Therapy Services

  • I provide individual psychotherapy grounded in the psychodynamic tradition. This means I am taking an active, engaged, empathic therapeutic stance in working with you. I will encourage you to say whatever is on your mind or whatever it is your feeling to allow for emotional exploration, re-experiencing of important feelings, thoughts, and memories, in addition to exploring fantasies, wishes, an dreams. We want to make the unconscious conscious to promote different ways of relating to yourself and others, and different ways of adapting to life’s difficulties. With an increased, sustained experience of realistic self-agency and freedom comes new choices and strivings towards your most authentic self.

    I often explain this type of work with the following vignette: Let’s say you come to me, saying there’s this stormy raincloud hanging over your head. In addition to understand why the raincloud is there, I want to help you understand the landscape of your mind to see the weather patterns, and for us to slowly “terraform” the landscape of your mind through trying new behaviors and identifying patterns and alternative, more adaptive perceptions, with the goal being the change the kind of weather you experience in daily life. And sometimes, we will need to work on “using an umbrella” through targeting specific symptoms or developing certain skills.

    It is worth noting that there are no specific guarantees for specific outcomes with individual psychotherapy.

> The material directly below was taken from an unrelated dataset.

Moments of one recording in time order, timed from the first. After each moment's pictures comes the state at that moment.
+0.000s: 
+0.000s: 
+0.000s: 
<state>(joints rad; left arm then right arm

  • I am well-trained in Emotionally Focused Couples Therapy (EFCT), a humanistic, evidence-based approach that is rooted in attachment theory. The goal of EFCT is to create or rebuild a resilient, secure relational bond - this may also include addressing and healing past major relationship traumas or wounds (e.g., infidelity, threats of ending a relationship or divorce, financial betrayals, etc.).

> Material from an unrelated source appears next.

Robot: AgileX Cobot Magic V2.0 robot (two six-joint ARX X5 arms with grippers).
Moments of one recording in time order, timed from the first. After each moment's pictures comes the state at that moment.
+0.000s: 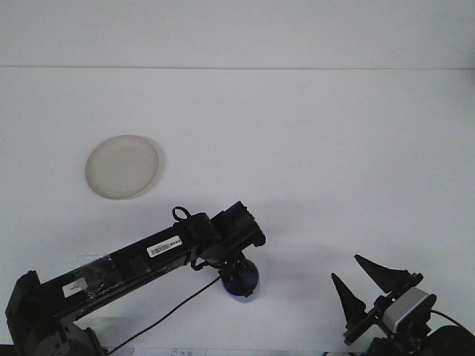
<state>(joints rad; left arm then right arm) -0.95 1.66 1.41 -0.89 0.11 0.06 0.89 0.08 0.63 -0.68 0.24 0.14</state>
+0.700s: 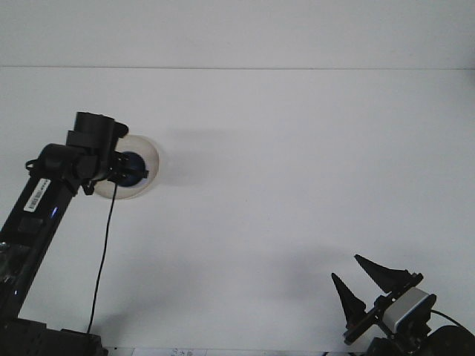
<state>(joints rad) -0.12 1.53 1.57 -0.90 -0.12 0.12 0.89 0.08 0.63 -0.68 0.24 0.14</state>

    EFCT centers emotions as agents fo change, paying attention to the messages our emotions, affect, and/or body language gives to our partner, and how we interpret and respond to our partner’s messages too. Through slowing down, uncovering our emotional messages, and identifying recurring patterns of interactions and conflict, there is a profound opportunity to heal and grow in your relationship by moving from insecure connection (which may show up as engaging in emotional pursuing/criticism or withdrawing) to secure connection with one another.